Sana berpikir untuk meminta maaf pada Hannah nanti karena sudah mengecewakan sahabatnya itu. Mungkin dia akan mentraktirnya nanti sepulang mereka bekerja. Sana harap Hannah mau memaklumi dan memaafkannya. Sana tersenyum pada Hannah yang menatapnya. Meski Hannah membalas senyumnya Sana dapat melihat masih ada kekecewaan di dalam mata sahabatnya.
"Maaf," ucap Sana tanpa suara. Kedua tangannya menyatu di depan d**a membentuk sembah, ditujukan kepada Hannah.

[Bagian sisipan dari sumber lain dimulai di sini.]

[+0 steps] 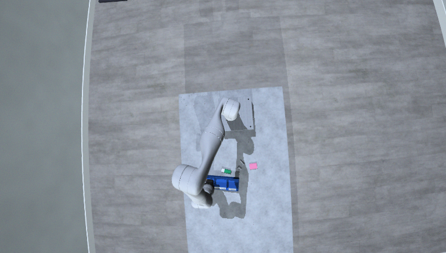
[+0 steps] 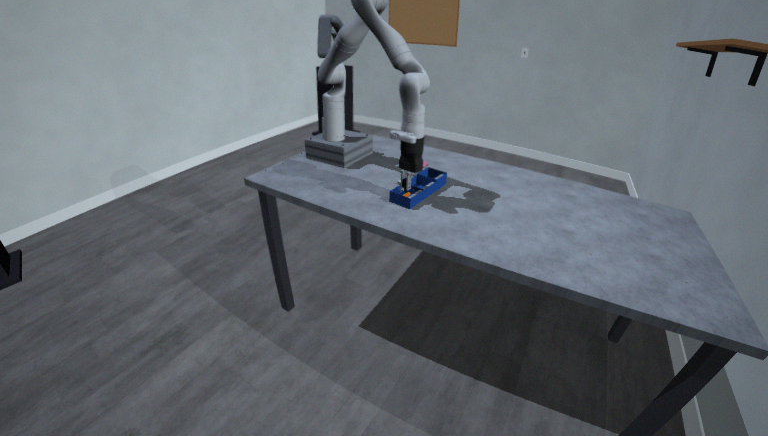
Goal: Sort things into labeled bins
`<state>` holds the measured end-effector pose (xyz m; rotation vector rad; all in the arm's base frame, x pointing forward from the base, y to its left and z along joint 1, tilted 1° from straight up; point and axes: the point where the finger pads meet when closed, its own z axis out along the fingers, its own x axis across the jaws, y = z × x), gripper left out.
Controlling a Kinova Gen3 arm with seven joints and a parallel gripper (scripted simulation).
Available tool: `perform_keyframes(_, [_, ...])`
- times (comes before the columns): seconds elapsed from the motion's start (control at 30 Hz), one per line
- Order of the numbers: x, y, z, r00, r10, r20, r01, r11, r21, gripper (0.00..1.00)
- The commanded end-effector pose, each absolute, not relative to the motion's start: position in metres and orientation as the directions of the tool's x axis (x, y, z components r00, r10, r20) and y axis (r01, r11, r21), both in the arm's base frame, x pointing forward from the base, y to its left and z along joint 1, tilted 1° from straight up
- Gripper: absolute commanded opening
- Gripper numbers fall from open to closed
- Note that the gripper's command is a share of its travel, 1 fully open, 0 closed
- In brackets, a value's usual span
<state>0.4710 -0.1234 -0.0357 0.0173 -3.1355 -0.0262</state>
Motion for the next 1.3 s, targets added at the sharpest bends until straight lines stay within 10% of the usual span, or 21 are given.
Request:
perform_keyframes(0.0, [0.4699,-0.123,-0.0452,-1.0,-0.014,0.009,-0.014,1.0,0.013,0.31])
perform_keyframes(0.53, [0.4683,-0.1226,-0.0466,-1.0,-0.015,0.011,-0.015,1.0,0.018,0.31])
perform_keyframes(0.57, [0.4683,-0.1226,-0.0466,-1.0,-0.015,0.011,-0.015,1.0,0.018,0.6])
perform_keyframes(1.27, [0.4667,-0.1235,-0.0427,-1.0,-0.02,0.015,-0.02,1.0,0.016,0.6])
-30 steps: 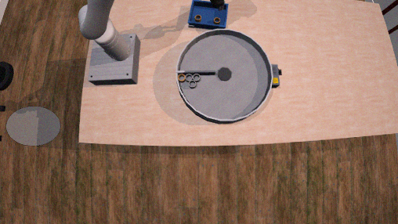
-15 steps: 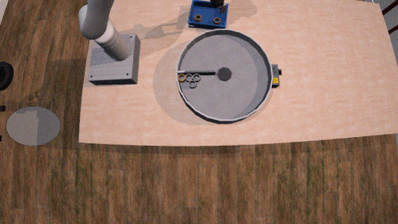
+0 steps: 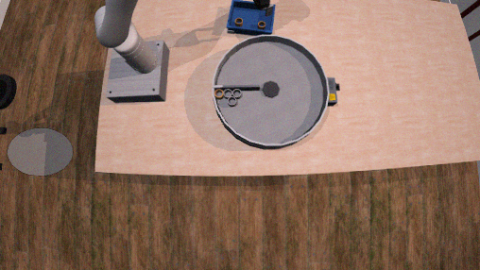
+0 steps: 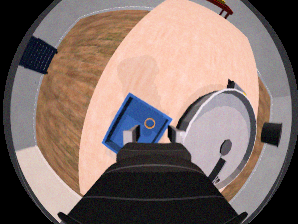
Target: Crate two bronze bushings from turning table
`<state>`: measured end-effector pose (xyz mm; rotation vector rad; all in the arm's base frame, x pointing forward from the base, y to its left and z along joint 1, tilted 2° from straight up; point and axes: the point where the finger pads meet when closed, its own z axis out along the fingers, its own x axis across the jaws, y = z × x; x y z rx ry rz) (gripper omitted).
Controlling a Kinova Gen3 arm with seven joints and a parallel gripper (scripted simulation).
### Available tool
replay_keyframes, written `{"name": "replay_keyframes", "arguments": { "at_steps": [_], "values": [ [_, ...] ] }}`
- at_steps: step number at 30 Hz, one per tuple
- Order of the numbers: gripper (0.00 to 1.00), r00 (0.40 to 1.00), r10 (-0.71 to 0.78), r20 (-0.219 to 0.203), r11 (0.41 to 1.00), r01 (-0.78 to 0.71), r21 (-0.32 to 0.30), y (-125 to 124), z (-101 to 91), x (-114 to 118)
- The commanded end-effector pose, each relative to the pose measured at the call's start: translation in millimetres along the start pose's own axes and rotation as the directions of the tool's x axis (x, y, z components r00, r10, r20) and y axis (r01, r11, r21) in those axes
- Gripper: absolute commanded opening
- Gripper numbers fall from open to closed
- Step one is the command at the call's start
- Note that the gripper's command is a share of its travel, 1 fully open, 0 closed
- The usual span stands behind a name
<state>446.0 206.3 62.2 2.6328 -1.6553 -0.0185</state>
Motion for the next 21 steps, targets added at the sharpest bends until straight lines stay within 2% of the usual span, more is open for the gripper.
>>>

Hannah memutar bola mata. Dia tidak akan pernah bisa marah ataupun kesal pada Sana dalam waktu yang lama. Mereka sangat dekat, bahkan melebihi saudara kandung, dan Sana selalu memiliki cara yang tepat untuk meredakan kekesalannya.
***
Perempuan itu berdiri takjub. Matanya menatap tak percaya pada sosok yang sekarang berdiri di depan pintu apartemennya. Linda menutup mulut menggunakan kedua tangan. Hanya sedetik, di detik berikutnya bibir dipoles lipstik berwarna merah muda itu tersenyum. Tangannya terulur menarik tangan Joe, mengajaknya masuk.
"Kamu tau dari mana alamat apartemen aku, Joe?" tanya Linda memulai perbincangan. Tangannya masih bergelayut manja di lengan Joe.
"Gue rasa itu nggak penting." Joe memasang senyum termanisnya. "Yang penting sekarang gue berada di sini. Gue bener kan?" tanyanya.
Linda mengangguk manja. Tangannya yang tadi berada di lengan Joe beralih memeluk leher pemuda itu. Karena tubuhnya lebih pendek dari Joe, Linda terpaksa harus berjingkat untuk bisa menyapukan bibirnya pada bibir Joe. Mata indah itu terpejam, menikmati kelembutan dari bibir yang sudah sejak dulu menjadi dambanya. Linda menggerakkan bibirnya setelah diam beberapa saat. Melumat dengan pelan dan penuh perasaan, seolah takut bibir Joe terluka kalau dia melumatnya kasar. Namun gerakan pelan itu tidak bertahan lama setelah Joe membalas ciumannya dengan penuh nafsu dan menuntut. Linda mengerang dan dia sudah kalah sebelum pertandingan mereka dimulai.